TASK OBJECTIVE: Even where a record seems odd, copy it exactly as it appears below.

Extracted records:
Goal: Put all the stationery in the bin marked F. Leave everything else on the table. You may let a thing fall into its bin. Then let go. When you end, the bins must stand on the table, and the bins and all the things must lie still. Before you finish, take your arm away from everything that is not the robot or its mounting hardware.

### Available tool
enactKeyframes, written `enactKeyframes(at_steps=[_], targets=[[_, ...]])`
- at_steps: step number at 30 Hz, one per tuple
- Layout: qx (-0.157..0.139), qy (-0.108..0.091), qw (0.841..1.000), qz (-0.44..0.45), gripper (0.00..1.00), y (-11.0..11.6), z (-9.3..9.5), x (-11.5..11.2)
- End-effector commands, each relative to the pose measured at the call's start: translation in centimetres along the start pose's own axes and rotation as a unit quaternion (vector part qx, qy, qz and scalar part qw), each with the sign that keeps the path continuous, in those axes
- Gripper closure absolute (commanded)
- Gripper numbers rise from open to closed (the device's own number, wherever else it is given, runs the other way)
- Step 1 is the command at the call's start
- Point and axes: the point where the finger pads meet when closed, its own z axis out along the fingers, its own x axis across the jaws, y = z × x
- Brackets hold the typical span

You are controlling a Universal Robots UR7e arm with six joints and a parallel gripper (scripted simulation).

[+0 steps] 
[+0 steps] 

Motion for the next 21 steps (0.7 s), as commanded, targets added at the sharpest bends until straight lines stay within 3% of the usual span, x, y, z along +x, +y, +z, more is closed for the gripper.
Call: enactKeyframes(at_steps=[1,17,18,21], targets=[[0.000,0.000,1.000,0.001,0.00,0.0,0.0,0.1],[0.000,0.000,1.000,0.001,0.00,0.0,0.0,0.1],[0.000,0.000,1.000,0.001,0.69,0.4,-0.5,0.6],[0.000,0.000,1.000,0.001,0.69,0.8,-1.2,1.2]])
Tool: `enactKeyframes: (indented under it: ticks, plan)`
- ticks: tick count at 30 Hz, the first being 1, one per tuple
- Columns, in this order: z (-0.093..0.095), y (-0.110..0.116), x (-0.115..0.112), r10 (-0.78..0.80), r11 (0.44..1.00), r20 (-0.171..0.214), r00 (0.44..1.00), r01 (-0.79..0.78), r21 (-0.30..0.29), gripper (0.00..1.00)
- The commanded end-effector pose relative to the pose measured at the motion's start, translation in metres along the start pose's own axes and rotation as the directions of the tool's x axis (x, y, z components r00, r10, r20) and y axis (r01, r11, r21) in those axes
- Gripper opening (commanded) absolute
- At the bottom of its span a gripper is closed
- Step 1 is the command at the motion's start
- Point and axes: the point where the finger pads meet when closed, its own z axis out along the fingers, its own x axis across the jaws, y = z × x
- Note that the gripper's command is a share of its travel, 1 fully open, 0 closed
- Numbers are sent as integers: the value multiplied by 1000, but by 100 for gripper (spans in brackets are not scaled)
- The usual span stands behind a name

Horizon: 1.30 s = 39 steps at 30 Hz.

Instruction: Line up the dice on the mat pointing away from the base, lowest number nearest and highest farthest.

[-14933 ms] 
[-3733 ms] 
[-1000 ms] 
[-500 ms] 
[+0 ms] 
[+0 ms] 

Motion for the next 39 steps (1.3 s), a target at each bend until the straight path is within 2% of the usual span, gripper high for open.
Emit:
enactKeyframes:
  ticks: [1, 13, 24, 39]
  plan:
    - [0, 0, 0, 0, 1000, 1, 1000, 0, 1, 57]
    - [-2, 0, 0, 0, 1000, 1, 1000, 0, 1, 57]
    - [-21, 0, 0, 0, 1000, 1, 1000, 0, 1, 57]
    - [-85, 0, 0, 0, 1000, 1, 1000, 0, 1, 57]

YOUR RESPONSE:
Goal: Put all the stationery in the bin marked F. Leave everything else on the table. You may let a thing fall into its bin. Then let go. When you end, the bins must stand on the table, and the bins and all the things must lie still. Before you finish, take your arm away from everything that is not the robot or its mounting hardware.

### Available tool
enactKeyframes, written `enactKeyframes(at_steps=[_], targets=[[_, ...]])`
- at_steps: step number at 30 Hz, one per tuple
- Layout: qx (-0.157..0.139), qy (-0.108..0.091), qw (0.841..1.000), qz (-0.44..0.45), gripper (0.00..1.00), y (-11.0..11.6), z (-9.3..9.5), x (-11.5..11.2)
- End-effector commands, each relative to the pose measured at the call's start: translation in centimetres along the start pose's own axes and rotation as a unit quaternion (vector part qx, qy, qz and scalar part qw), each with the sign that keeps the path continuous, in those axes
- Gripper closure absolute (commanded)
- Gripper numbers rise from open to closed (the device's own number, wherever else it is given, runs the other way)
- Step 1 is the command at the call's start
- Point and axes: the point where the finger pads meet when closed, its own z axis out along the fingers, its own x axis across the jaws, y = z × x
- Brackets hold the typical span

You are controlling a Universal Robots UR7e arm with six joints and a parallel gripper (scripted simulation).

[+0 steps] 
[+0 steps] 

Motion for the next 21 steps (0.7 s), as commanded, targets added at the sharpest bends until straight lines stay within 3% of the usual span, x, y, z along +x, +y, +z, more is closed for the gripper.
Call: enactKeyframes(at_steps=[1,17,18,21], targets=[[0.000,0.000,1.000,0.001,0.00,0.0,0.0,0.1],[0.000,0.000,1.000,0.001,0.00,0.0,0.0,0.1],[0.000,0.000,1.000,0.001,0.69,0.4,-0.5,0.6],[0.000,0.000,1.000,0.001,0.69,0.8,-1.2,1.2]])
Tool: `enactKeyframes: (indented under it: ticks, plan)`
- ticks: tick count at 30 Hz, the first being 1, one per tuple
- Columns, in this order: z (-0.093..0.095), y (-0.110..0.116), x (-0.115..0.112), r10 (-0.78..0.80), r11 (0.44..1.00), r20 (-0.171..0.214), r00 (0.44..1.00), r01 (-0.79..0.78), r21 (-0.30..0.29), gripper (0.00..1.00)
- The commanded end-effector pose relative to the pose measured at the motion's start, translation in metres along the start pose's own axes and rotation as the directions of the tool's x axis (x, y, z components r00, r10, r20) and y axis (r01, r11, r21) in those axes
- Gripper opening (commanded) absolute
- At the bottom of its span a gripper is closed
- Step 1 is the command at the motion's start
- Point and axes: the point where the finger pads meet when closed, its own z axis out along the fingers, its own x axis across the jaws, y = z × x
- Note that the gripper's command is a share of its travel, 1 fully open, 0 closed
- Numbers are sent as integers: the value multiplied by 1000, but by 100 for gripper (spans in brackets are not scaled)
- The usual span stands behind a name

Horizon: 1.30 s = 39 steps at 30 Hz.

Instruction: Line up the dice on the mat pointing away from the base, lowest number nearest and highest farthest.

[-14933 ms] 
[-3733 ms] 
[-1000 ms] 
[-500 ms] 
[+0 ms] 
[+0 ms] 

Motion for the next 39 steps (1.3 s), a target at each bend until the straight path is within 2% of the usual span, gripper high for open.
Emit:
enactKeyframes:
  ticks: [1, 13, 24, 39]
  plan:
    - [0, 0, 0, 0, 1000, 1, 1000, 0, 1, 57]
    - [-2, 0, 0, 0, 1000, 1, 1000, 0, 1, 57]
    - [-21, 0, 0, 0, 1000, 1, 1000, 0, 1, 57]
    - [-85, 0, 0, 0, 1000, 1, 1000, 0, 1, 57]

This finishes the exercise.